Education offerings include continuing education modules, competency frameworks, and fellowship programs modeled on interprofessional curricula seen at Cleveland Clinic, Stanford Health Care, and university hospitals. The association supports preparation for specialty certification administered by certification organizations similar to American Nurses Credentialing Center and exams analogous to those for Certified Hospice and Palliative Nurse credentials, while aligning curricula with standards from National Board for Certification of Hospice and Palliative Nurses-type entities. Partnerships with medical schools such as Johns Hopkins School of Medicine and nursing programs at University of Michigan support clinical rotations, simulation training, and research mentorship.
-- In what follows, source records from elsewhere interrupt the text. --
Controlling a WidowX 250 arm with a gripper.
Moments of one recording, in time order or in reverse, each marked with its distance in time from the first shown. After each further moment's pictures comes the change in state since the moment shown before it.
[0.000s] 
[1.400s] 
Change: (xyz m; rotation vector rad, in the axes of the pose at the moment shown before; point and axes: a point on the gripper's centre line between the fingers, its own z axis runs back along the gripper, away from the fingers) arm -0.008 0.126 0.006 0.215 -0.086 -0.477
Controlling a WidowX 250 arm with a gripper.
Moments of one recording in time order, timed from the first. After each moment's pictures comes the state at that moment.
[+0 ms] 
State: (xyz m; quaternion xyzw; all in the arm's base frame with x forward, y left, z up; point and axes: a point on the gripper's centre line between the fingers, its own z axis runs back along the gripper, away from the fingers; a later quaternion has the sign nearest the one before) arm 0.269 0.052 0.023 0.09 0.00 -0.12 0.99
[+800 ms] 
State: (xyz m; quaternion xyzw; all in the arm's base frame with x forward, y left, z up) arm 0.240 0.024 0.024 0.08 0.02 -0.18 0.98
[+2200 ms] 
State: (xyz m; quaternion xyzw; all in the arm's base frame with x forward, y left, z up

The association publishes practice resources, clinical toolkits, position statements, and peer-reviewed materials that parallel journals like Journal of Palliative Medicine, New England Journal of Medicine, and Annals of Internal Medicine in scope, while producing specialty guidance on symptom assessment, opioid stewardship, and communication strategies used in hospice care. Its guideline development interacts with methodology from organizations such as National Guideline Clearinghouse-style initiatives and collaborates with editorial partners at academic presses and publishers associated with Oxford University Press and Elsevier.
Annual conferences convene clinicians, researchers, and educators from institutions such as Massachusetts General Hospital, Mount Sinai Health System, and UCSF Medical Center, featuring plenaries, workshops, and poster sessions similar to meetings hosted by American Society of Clinical Oncology and Gerontological Society of America. Regional symposia and webinars engage stakeholders from health systems like Sutter Health and community hospice networks, with topics spanning clinical practice, bioethics, telehealth, and interprofessional communication used across settings including Norton Healthcare and Geisinger Health System.
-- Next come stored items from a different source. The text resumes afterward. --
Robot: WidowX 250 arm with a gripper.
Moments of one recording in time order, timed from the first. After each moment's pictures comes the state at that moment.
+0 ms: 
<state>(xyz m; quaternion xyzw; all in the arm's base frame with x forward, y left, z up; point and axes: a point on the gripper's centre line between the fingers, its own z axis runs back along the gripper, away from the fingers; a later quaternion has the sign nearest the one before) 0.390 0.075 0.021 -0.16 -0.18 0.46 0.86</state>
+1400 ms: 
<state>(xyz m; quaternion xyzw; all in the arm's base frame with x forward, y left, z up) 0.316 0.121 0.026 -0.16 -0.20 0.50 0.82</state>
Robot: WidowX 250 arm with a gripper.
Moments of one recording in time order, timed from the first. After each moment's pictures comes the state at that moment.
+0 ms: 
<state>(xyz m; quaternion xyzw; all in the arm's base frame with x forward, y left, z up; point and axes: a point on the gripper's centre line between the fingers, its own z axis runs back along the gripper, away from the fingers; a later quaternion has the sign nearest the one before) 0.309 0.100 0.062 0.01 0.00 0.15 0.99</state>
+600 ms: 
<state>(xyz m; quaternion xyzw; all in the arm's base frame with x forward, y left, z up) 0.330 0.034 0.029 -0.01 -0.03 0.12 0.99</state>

Advocacy efforts address workforce development, reimbursement policy, and regulatory frameworks affecting hospice and palliative services, interacting with legislative and regulatory actors such as United States Congress, Centers for Medicare & Medicaid Services, and state health departments akin to those in California Department of Public Health and New York State Department of Health. Policy initiatives often align with coalitions that include National Hospice and Palliative Care Organization, AARP, and patient advocacy groups like American Cancer Society to influence statutes, payment models, and quality measures employed by payers such as Blue Cross Blue Shield and federal programs like Medicare.